Radio station in Nigeria

Max FM, formerly Radio Continental, is an English language Nigerian FM radio station based in Lagos. It also has a sister radio station under the same brand in Abuja, the Nigerian capital city.

==History==
=== Radio Continental ===

Max FM first started under the name Link FM with its first transmission on band 102.3 FM in Lagos, in the year 2005. Ten months later, it was rebranded Unity 102.3 FM, with focus on general entertainment, news and sports.

=== Max 102.3 FM Lagos ===
On 21 October 2017, TVC Communications had an event at the Federal Palace Hotel in Lagos to celebrate the launching of 102.3 Max FM. The station added presenters Murphy Ijemba and Shine Begho, and retained presenters Wale PowPowPow of Wetin Day programme and Jones Usen of TVC News.
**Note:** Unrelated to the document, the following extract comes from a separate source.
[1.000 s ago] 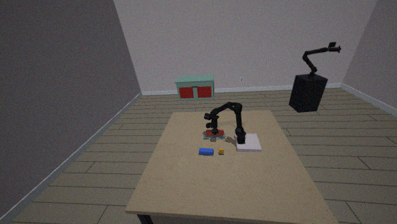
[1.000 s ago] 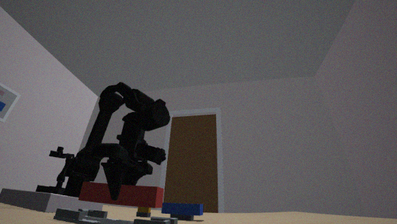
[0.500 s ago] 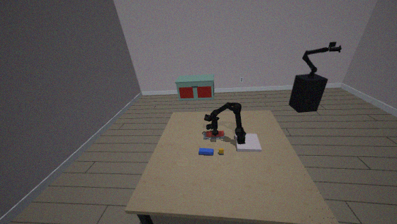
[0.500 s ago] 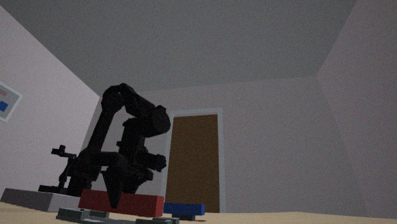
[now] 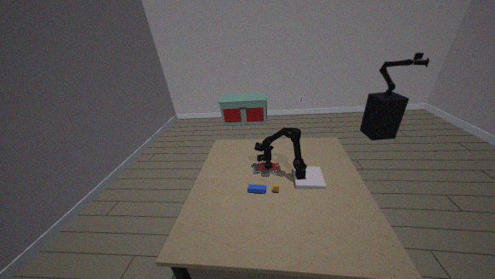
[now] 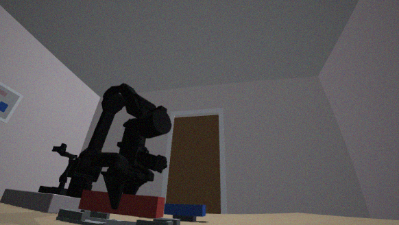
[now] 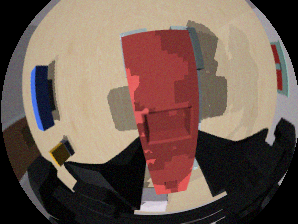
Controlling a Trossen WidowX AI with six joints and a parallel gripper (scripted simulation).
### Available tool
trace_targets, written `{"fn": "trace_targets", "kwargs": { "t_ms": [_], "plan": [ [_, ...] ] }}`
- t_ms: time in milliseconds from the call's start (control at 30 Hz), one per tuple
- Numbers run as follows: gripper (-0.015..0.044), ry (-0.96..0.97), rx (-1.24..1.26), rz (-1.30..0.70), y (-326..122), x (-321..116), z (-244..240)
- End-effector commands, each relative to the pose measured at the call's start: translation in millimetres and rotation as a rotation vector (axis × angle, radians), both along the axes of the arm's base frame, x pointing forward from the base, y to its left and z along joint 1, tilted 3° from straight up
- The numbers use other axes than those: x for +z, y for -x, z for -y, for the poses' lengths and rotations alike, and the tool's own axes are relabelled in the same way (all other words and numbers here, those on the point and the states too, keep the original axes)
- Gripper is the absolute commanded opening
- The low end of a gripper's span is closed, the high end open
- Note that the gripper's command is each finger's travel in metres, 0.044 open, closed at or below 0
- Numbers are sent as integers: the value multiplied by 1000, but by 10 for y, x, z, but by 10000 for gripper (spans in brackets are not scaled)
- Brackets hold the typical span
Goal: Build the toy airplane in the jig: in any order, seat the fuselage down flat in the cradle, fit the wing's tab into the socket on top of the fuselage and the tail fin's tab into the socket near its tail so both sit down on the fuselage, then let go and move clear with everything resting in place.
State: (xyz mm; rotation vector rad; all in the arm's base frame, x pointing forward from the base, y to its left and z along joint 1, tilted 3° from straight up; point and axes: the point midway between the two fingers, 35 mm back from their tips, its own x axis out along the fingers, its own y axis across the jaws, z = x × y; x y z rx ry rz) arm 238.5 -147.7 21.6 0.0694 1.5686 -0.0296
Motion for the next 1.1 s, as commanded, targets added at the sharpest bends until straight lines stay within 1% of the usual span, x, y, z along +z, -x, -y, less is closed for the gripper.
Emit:
{"fn": "trace_targets", "kwargs": {
  "t_ms": [0, 267, 300, 600, 667, 800, 867, 1067],
  "plan": [
    [214, 1, 0, 1, -3, 4, 2],
    [424, 1, 0, 1, -3, 4, 2],
    [440, 1, 0, 1, -3, 4, 2],
    [440, 1, 0, 1, -7, 27, 5],
    [440, 1, 1, 1, -34, 212, 26],
    [440, 1, 3, -2, -36, 834, 42],
    [440, 1, 4, -4, -10, 1031, 30],
    [440, 1, 4, -3, -47, 1056, 48]
  ]
}}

TVC said the station will play music for the 15-34 age demographic. TVC Communications also replaced Continental Broadcasting Services as the trading name for the business units.

=== Max 90.9 FM Abuja ===

In September 2018, TVC Communications launched Max 90.9 FM in Abuja. The station is to follow the same music hits format as the Lagos station. Programmes and presenters include Max Breakfast with Jennifer Nzewunwah and Eyo Henry, Max Hits with Azuka Nsonwu; Watin Dey with Wale PowPowPow, Max Drive with Naomi Oboyi; Max Mix with Nellie, as well as shows from Jones Usen and Murphy Ijemba.